Natural Language Processing (NLP) enables computers to understand, interpret, and generate human language. Python offers powerful NLP libraries that make it accessible to developers and data scientists. This guide covers the fundamentals using NLTK and spaCy.
Setting Up
pip install nltk spacy textblob
python -m spacy download en_core_web_sm
python -c "import nltk; nltk.download('punkt'); nltk.download('stopwords'); nltk.download('averaged_perceptron_tagger')"
Tokenization
import nltk
import spacy
text = "Natural Language Processing is fascinating. It helps computers understand human language."
# NLTK tokenization
from nltk.tokenize import word_tokenize, sent_tokenize
words = word_tokenize(text)
sentences = sent_tokenize(text)
print(f"Words: {words}")
print(f"Sentences: {sentences}")
# spaCy tokenization
nlp = spacy.load("en_core_web_sm")
doc = nlp(text)
tokens = [token.text for token in doc]
print(f"spaCy tokens: {tokens}")
Stop Words and Text Cleaning
from nltk.corpus import stopwords
import re
stop_words = set(stopwords.words("english"))
def clean_text(text):
text = text.lower()
text = re.sub(r"[^a-zA-Z\s]", "", text)
words = word_tokenize(text)
filtered = [w for w in words if w not in stop_words]
return " ".join(filtered)
Part-of-Speech Tagging
# spaCy POS tagging
doc = nlp("The quick brown fox jumps over the lazy dog")
for token in doc:
print(f"{token.text}: {token.pos_} ({token.tag_})")
# Output:
# The: DET (DT)
# quick: ADJ (JJ)
# brown: ADJ (JJ)
# fox: NOUN (NN)
# jumps: VERB (VBZ)
# ...
Named Entity Recognition
doc = nlp("Apple Inc. was founded by Steve Jobs in Cupertino, California in 1976.")
for ent in doc.ents:
print(f"{ent.text}: {ent.label_}")
# Output:
# Apple Inc.: ORG
# Steve Jobs: PERSON
# Cupertino: GPE
# California: GPE
# 1976: DATE
Sentiment Analysis
from textblob import TextBlob
texts = [
"This product is amazing and works perfectly!",
"Terrible experience, I want a refund.",
"The service was okay, nothing special."
]
for text in texts:
blob = TextBlob(text)
sentiment = blob.sentiment
print(f"Text: {text}")
print(f" Polarity: {sentiment.polarity:.2f} (-1 to 1)")

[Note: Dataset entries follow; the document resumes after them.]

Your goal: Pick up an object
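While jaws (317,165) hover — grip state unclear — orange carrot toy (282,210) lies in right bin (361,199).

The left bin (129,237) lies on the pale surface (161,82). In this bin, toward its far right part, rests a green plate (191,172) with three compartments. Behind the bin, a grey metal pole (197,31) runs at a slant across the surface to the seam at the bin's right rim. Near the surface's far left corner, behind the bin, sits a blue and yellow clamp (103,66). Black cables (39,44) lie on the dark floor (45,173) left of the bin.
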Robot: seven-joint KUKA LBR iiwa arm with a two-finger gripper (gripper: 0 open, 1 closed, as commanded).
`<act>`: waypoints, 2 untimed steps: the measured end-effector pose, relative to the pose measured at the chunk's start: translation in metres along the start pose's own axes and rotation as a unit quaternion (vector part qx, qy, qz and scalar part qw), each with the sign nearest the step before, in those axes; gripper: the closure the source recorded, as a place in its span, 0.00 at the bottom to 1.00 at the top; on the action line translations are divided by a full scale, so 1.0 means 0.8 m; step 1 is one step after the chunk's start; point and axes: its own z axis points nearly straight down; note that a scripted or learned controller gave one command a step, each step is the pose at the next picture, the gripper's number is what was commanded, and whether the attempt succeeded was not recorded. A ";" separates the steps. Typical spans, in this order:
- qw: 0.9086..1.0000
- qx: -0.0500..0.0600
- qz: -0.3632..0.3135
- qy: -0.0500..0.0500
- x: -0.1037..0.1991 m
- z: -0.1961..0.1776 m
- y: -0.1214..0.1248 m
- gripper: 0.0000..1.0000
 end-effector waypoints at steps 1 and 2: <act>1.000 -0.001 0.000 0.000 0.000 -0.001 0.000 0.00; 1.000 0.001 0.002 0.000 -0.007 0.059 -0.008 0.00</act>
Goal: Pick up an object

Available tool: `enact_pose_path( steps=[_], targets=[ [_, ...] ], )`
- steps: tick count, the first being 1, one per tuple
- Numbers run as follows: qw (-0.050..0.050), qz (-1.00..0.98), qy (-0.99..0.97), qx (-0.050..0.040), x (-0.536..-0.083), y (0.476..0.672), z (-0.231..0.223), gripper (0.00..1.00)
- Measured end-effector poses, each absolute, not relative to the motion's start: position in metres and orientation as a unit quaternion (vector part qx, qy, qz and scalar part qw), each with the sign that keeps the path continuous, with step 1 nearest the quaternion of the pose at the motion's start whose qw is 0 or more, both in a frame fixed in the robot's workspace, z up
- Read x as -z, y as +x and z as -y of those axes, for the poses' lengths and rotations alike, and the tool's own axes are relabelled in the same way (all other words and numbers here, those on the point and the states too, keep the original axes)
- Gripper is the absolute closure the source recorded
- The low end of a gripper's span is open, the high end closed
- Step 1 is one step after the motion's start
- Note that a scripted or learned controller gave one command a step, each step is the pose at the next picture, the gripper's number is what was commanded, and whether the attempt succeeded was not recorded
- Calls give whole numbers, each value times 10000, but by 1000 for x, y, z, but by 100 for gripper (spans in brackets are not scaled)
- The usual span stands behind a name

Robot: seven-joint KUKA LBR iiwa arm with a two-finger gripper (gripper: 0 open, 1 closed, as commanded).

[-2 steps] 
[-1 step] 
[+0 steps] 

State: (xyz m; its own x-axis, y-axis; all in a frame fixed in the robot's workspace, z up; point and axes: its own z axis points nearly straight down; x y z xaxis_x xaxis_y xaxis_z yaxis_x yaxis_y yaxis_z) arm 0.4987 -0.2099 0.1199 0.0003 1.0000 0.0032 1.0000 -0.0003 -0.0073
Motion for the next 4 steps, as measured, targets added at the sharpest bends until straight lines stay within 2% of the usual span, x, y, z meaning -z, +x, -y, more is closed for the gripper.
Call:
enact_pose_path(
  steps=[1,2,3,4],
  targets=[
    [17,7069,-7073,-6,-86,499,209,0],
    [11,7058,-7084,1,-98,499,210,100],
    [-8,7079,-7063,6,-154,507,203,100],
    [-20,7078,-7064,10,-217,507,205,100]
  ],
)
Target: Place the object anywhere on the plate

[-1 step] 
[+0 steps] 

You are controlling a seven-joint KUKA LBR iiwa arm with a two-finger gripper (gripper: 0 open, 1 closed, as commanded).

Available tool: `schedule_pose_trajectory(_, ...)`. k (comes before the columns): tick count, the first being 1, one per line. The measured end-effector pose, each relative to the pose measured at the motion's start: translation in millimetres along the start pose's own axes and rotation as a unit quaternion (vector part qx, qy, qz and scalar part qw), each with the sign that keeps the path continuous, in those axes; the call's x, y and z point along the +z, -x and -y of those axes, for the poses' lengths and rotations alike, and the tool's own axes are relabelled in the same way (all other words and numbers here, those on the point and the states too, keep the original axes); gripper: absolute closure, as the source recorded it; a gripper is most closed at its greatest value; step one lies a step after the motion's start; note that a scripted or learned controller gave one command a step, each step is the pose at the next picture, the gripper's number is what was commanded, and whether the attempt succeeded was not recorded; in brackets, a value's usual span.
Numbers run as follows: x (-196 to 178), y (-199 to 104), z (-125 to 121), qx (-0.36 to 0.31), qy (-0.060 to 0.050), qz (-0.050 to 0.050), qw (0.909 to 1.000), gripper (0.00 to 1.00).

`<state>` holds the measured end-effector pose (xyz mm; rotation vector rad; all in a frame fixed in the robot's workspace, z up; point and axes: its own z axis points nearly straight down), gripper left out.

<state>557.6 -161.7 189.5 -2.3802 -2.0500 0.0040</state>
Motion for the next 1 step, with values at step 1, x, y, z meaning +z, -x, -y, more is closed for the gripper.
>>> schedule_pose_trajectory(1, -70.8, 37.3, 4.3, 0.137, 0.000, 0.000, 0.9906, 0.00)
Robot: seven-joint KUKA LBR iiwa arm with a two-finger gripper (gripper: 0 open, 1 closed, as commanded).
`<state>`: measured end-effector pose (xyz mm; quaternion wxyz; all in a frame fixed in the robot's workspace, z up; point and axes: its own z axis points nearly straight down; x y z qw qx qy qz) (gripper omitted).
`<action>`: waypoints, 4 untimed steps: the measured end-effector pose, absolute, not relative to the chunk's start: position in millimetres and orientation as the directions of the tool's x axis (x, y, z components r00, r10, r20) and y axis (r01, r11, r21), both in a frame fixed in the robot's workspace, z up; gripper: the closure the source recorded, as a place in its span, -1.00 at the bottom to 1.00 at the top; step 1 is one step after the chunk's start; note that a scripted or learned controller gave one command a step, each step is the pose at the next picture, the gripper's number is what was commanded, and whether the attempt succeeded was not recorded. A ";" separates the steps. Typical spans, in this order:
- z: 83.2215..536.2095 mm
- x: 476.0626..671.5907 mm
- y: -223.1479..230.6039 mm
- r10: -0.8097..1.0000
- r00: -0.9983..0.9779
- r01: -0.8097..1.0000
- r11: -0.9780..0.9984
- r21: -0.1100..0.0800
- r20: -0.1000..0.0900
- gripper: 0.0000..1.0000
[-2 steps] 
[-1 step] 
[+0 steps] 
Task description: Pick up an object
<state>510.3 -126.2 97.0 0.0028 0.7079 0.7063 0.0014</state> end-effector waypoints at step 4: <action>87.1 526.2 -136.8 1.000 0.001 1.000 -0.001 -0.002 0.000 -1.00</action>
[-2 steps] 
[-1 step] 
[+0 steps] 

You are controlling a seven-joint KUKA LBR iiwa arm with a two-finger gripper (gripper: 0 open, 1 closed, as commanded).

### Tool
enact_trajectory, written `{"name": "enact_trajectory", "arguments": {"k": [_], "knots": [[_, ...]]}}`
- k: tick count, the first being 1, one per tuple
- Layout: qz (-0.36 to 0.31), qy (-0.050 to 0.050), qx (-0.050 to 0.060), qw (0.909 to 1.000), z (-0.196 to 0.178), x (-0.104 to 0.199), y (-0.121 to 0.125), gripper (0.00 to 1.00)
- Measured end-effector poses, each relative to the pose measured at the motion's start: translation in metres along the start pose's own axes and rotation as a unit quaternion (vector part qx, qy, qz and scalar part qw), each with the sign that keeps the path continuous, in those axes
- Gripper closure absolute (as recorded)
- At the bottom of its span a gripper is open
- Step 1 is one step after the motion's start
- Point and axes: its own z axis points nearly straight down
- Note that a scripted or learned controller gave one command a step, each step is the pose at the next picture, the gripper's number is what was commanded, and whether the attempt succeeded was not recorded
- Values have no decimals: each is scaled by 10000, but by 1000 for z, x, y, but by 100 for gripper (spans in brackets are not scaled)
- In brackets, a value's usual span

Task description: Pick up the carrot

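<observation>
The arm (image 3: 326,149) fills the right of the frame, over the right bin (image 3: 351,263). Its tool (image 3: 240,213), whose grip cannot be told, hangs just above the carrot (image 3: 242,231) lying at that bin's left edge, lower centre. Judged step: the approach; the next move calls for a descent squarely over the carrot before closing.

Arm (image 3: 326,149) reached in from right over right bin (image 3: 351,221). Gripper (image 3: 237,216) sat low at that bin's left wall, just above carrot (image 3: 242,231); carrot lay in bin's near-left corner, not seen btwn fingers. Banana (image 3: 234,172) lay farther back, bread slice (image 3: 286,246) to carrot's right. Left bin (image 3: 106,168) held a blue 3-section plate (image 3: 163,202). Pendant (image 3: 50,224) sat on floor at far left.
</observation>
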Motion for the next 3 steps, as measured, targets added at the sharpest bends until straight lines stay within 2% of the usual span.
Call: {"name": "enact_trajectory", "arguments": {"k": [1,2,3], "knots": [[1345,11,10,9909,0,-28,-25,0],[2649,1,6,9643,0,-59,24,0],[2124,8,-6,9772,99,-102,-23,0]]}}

print(f" Subjectivity: {sentiment.subjectivity:.2f} (0 to 1)")
Text Similarity
doc1 = nlp("I love programming in Python")
doc2 = nlp("Python programming is my favorite hobby")
doc3 = nlp("The weather is sunny today")
print(f"doc1 vs doc2: {doc1.similarity(doc2):.4f}")
print(f"doc1 vs doc3: {doc1.similarity(doc3):.4f}")
TF-IDF for Text Classification
from sklearn.feature_extraction.text import TfidfVectorizer
from sklearn.naive_bayes import MultinomialNB
from sklearn.model_selection import train_test_split
texts = ["great product love it", "terrible waste of money", ...]
labels = [1, 0, ...] # 1 = positive, 0 = negative
vectorizer = TfidfVectorizer(max_features=5000)
X = vectorizer.fit_transform(texts)
X_train, X_test, y_train, y_test = train_test_split(X, labels, test_size=0.2)
classifier = MultinomialNB()
classifier.fit(X_train, y_train)
accuracy = classifier.score(X_test, y_test)
print(f"Accuracy: {accuracy:.2f}")
Next Steps
- Explore Hugging Face Transformers for state-of-the-art NLP
- Learn about word embeddings (Word2Vec, GloVe, BERT)
- Practice with real datasets from Kaggle
- Build projects: chatbot, text summarizer, sentiment dashboard
NLP is one of the most exciting and practical areas of artificial intelligence. Start with these fundamentals, build small projects, and gradually explore more advanced techniques with transformers and large language models.